Santé Canada réitère les risques de l’acétaminophène

Des tablettes d’acétaminophène de la célèbre marque Tylenol
Photo: Scott Olson Getty Images Agence France-Presse Des tablettes d’acétaminophène de la célèbre marque Tylenol

Le Tylenol a beau être devenu un produit anodin présent dans presque tous les foyers, Santé Canada tient à rappeler aux Canadiens que l’acétaminophène présente néanmoins des risques importants. Et l’étiquetage devra désormais le souligner. Le fédéral imposera en outre une limite à la quantité d’acétaminophène pouvant se retrouver dans des médicaments combinés.

Les bouteilles de Tylenol et autres médicaments du genre devront indiquer en grosses lettres rouges qu’elles contiennent de l’acétaminophène. L’emballage devra souligner l’importance de prendre la dose efficace la plus faible et de ne pas dépasser les quantités maximales recommandées (soit 4000 milligrammes par jour par adulte, pour un maximum de cinq jours en cas douleur et de trois jours en cas de fièvre, sans consommer plus de deux verres d’alcool par jour).

L’acétaminophène « peut être utilisé de façon sécuritaire si les gens suivent les instructions d’utilisation. Mais en même temps, c’est un produit qui est responsable du plus grand nombre de cas d’insuffisance hépatique aiguë au Canada », a expliqué la Dr Supriya Sharma, conseillère médicale principale à Santé Canada.

L’agence fédérale a donc également imposé une limite à l’industrie pharmaceutique quant à la quantité d’acétaminophène qui pourra se retrouver dans les médicaments combinés sur ordonnance. Ces médicaments, qui pourraient mélanger acétaminophène et opiacés par exemple, ne pourront contenir plus de 325 milligrammes du premier produit.
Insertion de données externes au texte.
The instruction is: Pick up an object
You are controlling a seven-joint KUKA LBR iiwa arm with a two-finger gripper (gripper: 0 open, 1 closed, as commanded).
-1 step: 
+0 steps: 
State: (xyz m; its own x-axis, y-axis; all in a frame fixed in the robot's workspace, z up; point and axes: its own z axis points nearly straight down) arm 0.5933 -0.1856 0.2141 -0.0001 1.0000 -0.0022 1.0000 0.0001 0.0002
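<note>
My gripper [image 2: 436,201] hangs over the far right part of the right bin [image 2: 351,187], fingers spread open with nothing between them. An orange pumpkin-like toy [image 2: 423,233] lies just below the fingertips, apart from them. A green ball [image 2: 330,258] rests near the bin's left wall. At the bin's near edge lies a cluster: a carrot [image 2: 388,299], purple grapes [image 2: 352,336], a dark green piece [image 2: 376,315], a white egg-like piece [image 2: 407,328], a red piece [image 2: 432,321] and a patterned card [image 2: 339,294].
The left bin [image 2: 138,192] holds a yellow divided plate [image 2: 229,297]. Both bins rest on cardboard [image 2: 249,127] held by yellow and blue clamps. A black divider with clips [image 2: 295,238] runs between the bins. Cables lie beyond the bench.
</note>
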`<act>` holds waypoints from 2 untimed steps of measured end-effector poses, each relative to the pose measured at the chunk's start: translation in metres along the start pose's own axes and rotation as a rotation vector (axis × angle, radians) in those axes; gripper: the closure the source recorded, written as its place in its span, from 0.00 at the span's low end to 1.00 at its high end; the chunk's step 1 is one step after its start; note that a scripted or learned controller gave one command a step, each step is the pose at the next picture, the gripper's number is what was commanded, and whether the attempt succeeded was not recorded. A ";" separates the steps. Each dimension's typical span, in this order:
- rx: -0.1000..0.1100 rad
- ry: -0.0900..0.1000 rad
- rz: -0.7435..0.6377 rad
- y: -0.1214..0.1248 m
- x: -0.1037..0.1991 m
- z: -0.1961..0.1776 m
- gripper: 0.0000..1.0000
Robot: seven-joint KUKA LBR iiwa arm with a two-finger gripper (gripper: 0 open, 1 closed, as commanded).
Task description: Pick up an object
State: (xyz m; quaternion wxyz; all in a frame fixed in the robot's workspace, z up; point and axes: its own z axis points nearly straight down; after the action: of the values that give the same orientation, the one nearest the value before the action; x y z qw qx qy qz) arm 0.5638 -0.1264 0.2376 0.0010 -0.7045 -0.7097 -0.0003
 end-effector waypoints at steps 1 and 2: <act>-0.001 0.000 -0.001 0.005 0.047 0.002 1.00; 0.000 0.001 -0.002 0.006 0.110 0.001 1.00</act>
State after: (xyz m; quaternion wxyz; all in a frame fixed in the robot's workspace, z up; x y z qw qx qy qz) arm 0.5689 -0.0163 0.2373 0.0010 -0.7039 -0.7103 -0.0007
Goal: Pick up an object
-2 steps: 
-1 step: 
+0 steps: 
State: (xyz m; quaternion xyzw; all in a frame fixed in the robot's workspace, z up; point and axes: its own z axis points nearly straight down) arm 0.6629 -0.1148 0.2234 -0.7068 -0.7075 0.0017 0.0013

Car Santé Canada a constaté un nombre important de surdoses d’acétaminophène, dont bon nombre sont intentionnelles suite au mélange de différents médicaments.

Le Canada compte chaque année environ 4000 hospitalisations liées à des surdoses d’acétaminophène, a rapporté le Dr Marc Berthiaume, directeur du bureau des produits pharmaceutiques à Santé Canada. De ce nombre, quelque 250 cas impliquent « des réactions au niveau du foie qui sont plus sévères » et jusqu’à 50 cas d’insuffisance hépatique aiguë.

À l’heure actuelle, aucun médicament sur ordonnance ne comptait plus de 325 mg d’acétaminophène, mais il n’existait pas de règles fédérales pour l’empêcher. Face au risque que cela se produise, Santé Canada a préféré préciser sa réglementation. L’agence ne s’attaque qu’aux médicaments d’ordonnance car ils ont tendance à être consommés sur une plus longue période de temps, pour soigner des douleurs chroniques.

2 commentaires
  • Pierre Robineault - Abonné 16 septembre 2016 11 h 39

    À chaque année?!

    À chaque année, 4 000 hospitalisations liées à de telles surdoses et ce n'est qu'aujourd'hui (hier) que l'on nous en informe?
    Que doit-on penser de Santé Canada alors?

    • Carmen Labelle - Abonnée 17 septembre 2016 00 h 16

      Quand les pharmas ont mis au point l'acétaminophène, pour lui faire une part de marché, on a sorti l'épouvantail de la maladie de Rye provoqué rarement par l'aspirine en fin de grippe,,,mais on s'était bien gardé de parler des effets secondaires de l'acétaminophène. Histoire qui se répète; quand les effets secondaires seront assez évidents et qu'il commencera à y avoir des poursuites, les pharmas auront eu le temps de faire des centaines de milliards de profit...alors qu'est-ce que quelques millions à payer suite aux poursuites.....système pourri, état complice.